Using the listing below, copy exactly the lines from the one containing "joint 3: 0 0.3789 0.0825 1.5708" to the one containing "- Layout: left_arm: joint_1", both lines included, and no others.

************

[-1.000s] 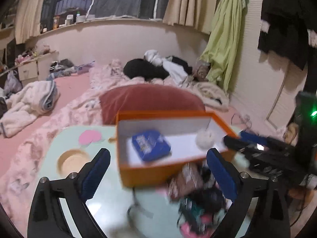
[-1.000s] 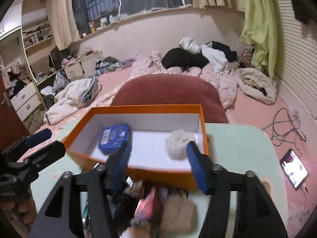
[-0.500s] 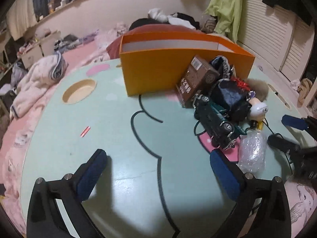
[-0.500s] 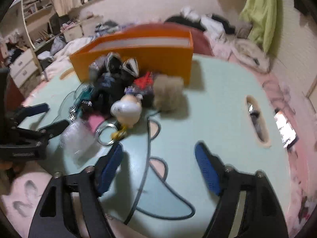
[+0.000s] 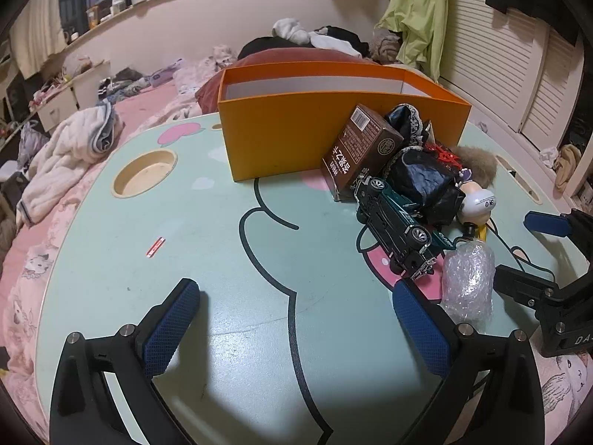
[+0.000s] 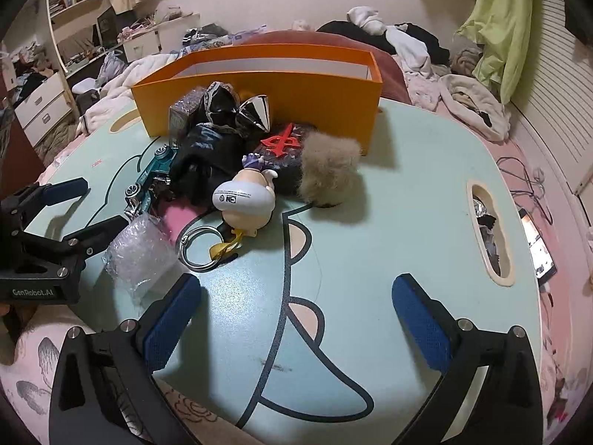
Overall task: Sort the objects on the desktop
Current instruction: 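Drop plastic bag into box with left gripper while right drops duck keychain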
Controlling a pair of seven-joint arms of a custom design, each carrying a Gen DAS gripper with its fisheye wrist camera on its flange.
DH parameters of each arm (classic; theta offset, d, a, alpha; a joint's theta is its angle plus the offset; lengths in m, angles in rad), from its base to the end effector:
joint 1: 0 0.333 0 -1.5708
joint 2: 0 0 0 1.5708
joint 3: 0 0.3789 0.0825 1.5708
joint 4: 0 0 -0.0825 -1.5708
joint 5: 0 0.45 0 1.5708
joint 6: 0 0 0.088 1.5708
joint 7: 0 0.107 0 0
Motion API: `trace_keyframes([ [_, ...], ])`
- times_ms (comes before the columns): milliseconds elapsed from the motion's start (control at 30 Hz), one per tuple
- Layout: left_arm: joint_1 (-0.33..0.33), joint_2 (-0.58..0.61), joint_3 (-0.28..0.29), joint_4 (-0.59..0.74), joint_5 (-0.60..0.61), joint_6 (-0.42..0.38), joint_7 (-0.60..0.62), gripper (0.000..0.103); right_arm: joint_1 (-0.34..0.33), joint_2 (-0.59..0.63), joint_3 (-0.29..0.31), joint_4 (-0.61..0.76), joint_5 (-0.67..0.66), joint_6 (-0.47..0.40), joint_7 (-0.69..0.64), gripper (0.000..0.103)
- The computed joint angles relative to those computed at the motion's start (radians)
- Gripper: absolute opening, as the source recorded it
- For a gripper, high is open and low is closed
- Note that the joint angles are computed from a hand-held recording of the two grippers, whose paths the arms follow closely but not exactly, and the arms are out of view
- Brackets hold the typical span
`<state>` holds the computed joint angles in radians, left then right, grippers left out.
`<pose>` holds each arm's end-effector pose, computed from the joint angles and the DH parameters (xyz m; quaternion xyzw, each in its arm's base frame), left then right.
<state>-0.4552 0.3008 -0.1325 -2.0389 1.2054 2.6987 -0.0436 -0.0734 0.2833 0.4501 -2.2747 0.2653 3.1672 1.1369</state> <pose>0.5482 -0.3981 0.3349 -0.6658 0.6579 -0.2464 0.2515 0.6003 0.2029 0.3188 -0.8128 0.4891 -0.1560 0.2753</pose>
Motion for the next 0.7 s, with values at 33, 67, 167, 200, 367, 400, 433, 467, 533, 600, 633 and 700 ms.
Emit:
trace_keyframes([
  [33, 0.0, 0.002, 0.002, -0.001, 0.005, 0.001, -0.005, 0.103, 0.002, 0.001, -0.002, 0.002, -0.001, -0.002, 0.001, 0.103],
  [67, 0.0, 0.0, 0.0, 0.0, 0.0, -0.001, 0.001, 0.103, -0.002, -0.003, 0.001, 0.0, 0.0, -0.004, 0.0, 0.103],
  [167, 0.002, -0.004, -0.005, 0.006, -0.021, -0.01, 0.022, 0.103, 0.007, -0.011, -0.007, -0.01, 0.002, 0.002, 0.006, 0.103],
  [200, 0.0, -0.006, -0.004, 0.004, -0.018, -0.01, 0.018, 0.103, 0.022, -0.014, -0.022, -0.013, -0.001, 0.006, 0.016, 0.103],
  [367, -0.001, -0.013, -0.004, 0.0, -0.026, 0.005, 0.02, 0.093, 0.027, -0.021, -0.027, -0.024, -0.017, 0.026, 0.046, 0.103],
  [400, -0.001, -0.019, 0.004, -0.006, 0.012, 0.042, -0.017, 0.079, 0.017, -0.02, -0.019, -0.026, -0.02, 0.031, 0.05, 0.103],
  [433, 0.003, -0.024, 0.009, -0.011, 0.045, 0.085, -0.052, 0.073, 0.002, -0.02, -0.005, -0.031, -0.022, 0.042, 0.056, 0.102],
  [467, 0.006, -0.027, 0.015, -0.012, 0.08, 0.126, -0.092, 0.069, -0.007, -0.02, 0.004, -0.033, -0.029, 0.047, 0.065, 0.102],
  [533, 0.011, -0.026, 0.022, -0.003, 0.157, 0.192, -0.165, 0.069, -0.084, -0.013, 0.077, -0.043, -0.041, 0.07, 0.075, 0.092],
  [600, 0.021, -0.015, 0.017, 0.02, 0.207, 0.255, -0.189, 0.067, -0.159, -0.008, 0.148, -0.058, -0.058, 0.111, 0.095, 0.074],
  [633, 0.025, -0.008, 0.012, 0.03, 0.211, 0.274, -0.179, 0.067, -0.187, -0.005, 0.172, -0.064, -0.07, 0.128, 0.11, 0.065],
  [700, 0.03, 0.012, 0.0, 0.054, 0.172, 0.31, -0.11, 0.066, -0.285, 0.008, 0.261, -0.076, -0.108, 0.16, 0.147, 0.063],
])
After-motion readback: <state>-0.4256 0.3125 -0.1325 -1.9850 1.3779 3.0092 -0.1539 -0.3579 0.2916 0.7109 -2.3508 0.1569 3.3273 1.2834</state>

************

→ Expected answer
joint 3: 0 0.3789 0.0825 1.5708
joint 4: 0 0 -0.0825 -1.5708
joint 5: 0 0.45 0 1.5708
joint 6: 0 0 0.088 1.5708
joint 7: 0 0.107 0 0
Motion API: `trace_keyframes([ [_, ...], ])`
- times_ms (comes before the columns): milliseconds elapsed from the motion's start (control at 30 Hz), one per tuple
- Layout: left_arm: joint_1 (-0.33..0.33), joint_2 (-0.58..0.61), joint_3 (-0.28..0.29), joint_4 (-0.59..0.74), joint_5 (-0.60..0.61), joint_6 (-0.42..0.38), joint_7 (-0.60..0.62), gripper (0.000..0.103); right_arm: joint_1 (-0.34..0.33), joint_2 (-0.59..0.63), joint_3 (-0.29..0.31), joint_4 (-0.61..0.76), joint_5 (-0.67..0.66), joint_6 (-0.47..0.40), joint_7 (-0.69..0.64), gripper (0.000..0.103)

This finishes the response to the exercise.